In the context of inductive and abductive logic, learning nonmonotonic rules from complete datasets [10] was studied in several works ([6, 15, 17, 26, 26, 27]. These methods rely on CWA and focus on describing a dataset at hand exploiting negative example, which are explicitly given unlike in our setting.

Learning Horn rules in presence of incompleteness was studied in hybrid settings in [14, 20]. There a background theory or a hypothesis can be represented as a combination of a DL ontology and Horn rules. While the focus of this work is on the complex interaction between reasoning components and the learned rules are positive, we are concerned with techniques for deriving nonmonotonic rules with high predictive quality from huge KGs.

8 Conclusions and Future Work

We have presented a method for mining nonmonotonic rules from KGs: first learning a set of Horn rules, and then revising them by adding negated atoms into their bodies with the goal of improving the quality of a rule set for data prediction. To select the best revision from potential candidates we devised rule-set ranking measures, based on data mining measures and the novel concept of partial materialization. We evaluated our method with various configurations on both general-purpose and domain-specific KGs and observed significant improvements over a baseline Horn rule mining.

There are various directions for future work.

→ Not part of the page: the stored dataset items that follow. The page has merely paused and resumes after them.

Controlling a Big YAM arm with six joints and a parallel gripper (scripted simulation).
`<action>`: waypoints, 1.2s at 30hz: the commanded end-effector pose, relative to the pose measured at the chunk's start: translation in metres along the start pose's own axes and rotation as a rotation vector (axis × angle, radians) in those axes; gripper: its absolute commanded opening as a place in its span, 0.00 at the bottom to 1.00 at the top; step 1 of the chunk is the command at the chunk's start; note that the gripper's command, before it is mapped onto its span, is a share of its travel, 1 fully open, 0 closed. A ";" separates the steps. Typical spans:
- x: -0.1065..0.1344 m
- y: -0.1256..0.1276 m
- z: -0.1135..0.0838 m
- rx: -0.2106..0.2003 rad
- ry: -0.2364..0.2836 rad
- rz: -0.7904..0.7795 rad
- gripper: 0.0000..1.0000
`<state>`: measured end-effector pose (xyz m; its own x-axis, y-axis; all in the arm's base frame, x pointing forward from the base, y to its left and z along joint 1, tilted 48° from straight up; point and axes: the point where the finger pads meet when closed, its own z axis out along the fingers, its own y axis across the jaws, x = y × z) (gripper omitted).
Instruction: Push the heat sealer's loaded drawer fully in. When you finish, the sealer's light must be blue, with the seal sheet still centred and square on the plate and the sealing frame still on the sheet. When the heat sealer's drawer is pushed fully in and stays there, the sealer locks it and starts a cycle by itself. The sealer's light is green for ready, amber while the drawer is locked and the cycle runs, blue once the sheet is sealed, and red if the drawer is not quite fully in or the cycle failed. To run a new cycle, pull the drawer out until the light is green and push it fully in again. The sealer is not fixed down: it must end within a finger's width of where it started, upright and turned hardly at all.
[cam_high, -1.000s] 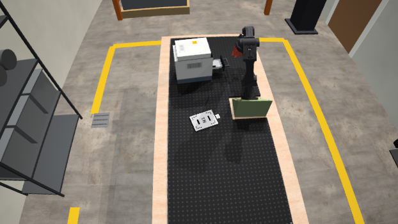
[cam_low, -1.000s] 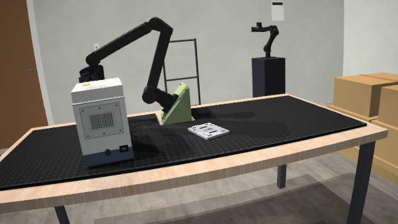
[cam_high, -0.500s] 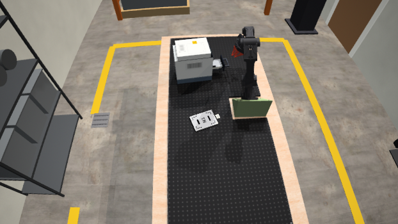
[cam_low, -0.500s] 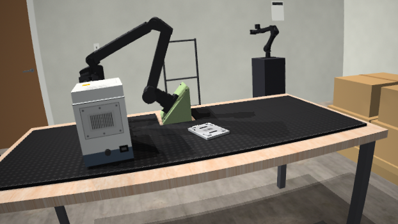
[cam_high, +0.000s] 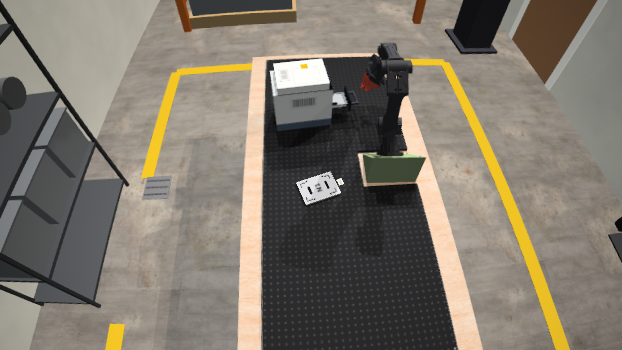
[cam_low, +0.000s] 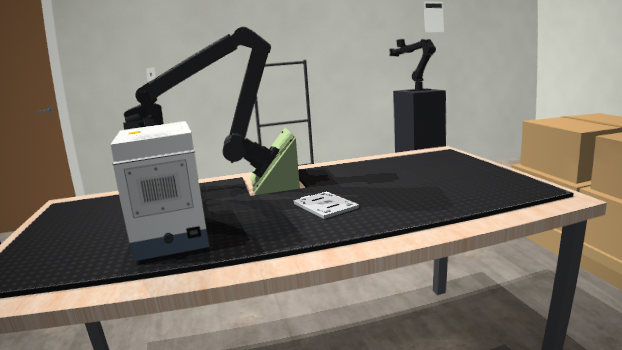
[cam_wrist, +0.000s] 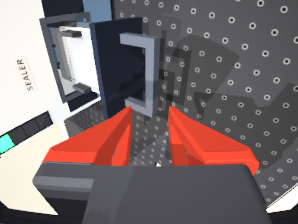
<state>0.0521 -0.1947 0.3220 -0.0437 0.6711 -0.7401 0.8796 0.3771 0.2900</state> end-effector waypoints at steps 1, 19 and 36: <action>0.000 0.003 0.000 0.004 -0.016 -0.002 0.30; -0.001 0.003 0.011 0.002 -0.017 0.000 0.30; -0.001 0.002 0.022 0.000 -0.014 0.004 0.30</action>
<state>0.0621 -0.2083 0.3093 -0.0411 0.6715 -0.7399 0.8800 0.3750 0.2915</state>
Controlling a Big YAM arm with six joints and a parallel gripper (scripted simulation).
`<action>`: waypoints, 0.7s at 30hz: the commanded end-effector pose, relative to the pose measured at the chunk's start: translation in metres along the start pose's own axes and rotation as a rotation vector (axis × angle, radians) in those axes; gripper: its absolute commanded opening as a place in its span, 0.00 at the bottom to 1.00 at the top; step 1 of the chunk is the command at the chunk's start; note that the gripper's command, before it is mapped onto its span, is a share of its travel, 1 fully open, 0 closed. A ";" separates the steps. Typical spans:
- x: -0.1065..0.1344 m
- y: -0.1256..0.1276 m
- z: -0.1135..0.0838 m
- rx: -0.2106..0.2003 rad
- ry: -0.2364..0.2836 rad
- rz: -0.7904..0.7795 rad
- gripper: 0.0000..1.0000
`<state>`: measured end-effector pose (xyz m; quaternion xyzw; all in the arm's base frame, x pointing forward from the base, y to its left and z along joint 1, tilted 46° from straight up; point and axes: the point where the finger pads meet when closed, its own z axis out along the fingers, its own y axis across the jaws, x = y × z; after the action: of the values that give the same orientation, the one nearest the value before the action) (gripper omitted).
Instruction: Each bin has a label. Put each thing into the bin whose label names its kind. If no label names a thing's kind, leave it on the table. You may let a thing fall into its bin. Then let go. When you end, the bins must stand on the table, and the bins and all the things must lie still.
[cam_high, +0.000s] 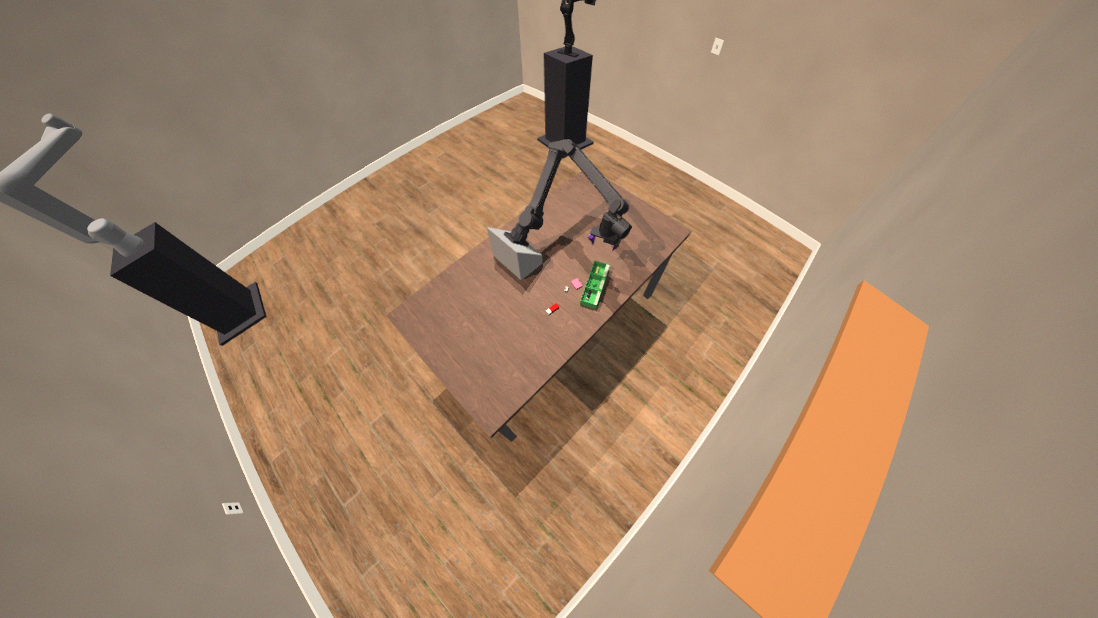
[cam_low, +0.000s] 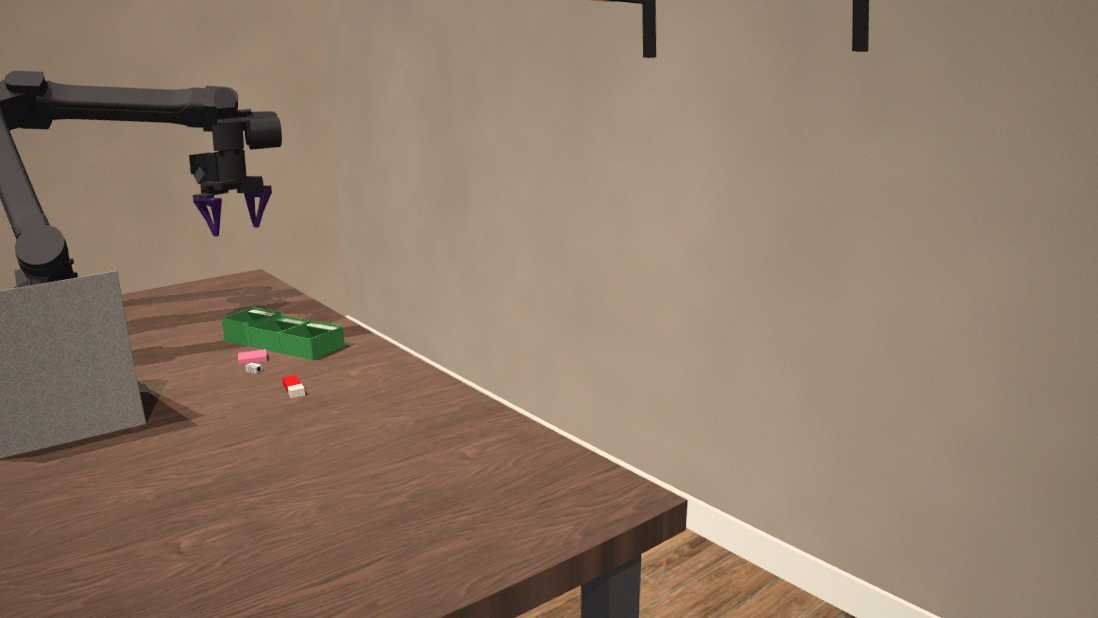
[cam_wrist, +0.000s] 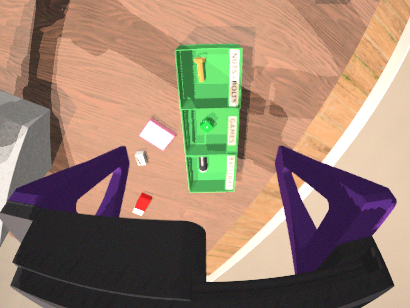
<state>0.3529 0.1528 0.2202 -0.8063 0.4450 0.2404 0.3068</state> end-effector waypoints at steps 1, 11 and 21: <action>-0.006 -0.011 -0.007 0.022 0.009 -0.046 1.00; -0.006 -0.009 -0.005 0.019 0.008 -0.044 1.00; -0.005 -0.006 -0.002 0.015 0.005 -0.042 1.00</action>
<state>0.3533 0.1534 0.2203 -0.8073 0.4433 0.2392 0.3076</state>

First, we look into extracting evidence for or against exceptions from text and web corpora. Second, our framework can be enhanced by partial completeness assumptions for certain predicates (e.g., all countries are available in KG) or constants (e.g., knowledge about Barack Obama is complete). Finally, an overriding future direction is to extend our work to more complex nonmonotonic rules with higher-arity predicates, aggregates and disjunctions in rule heads.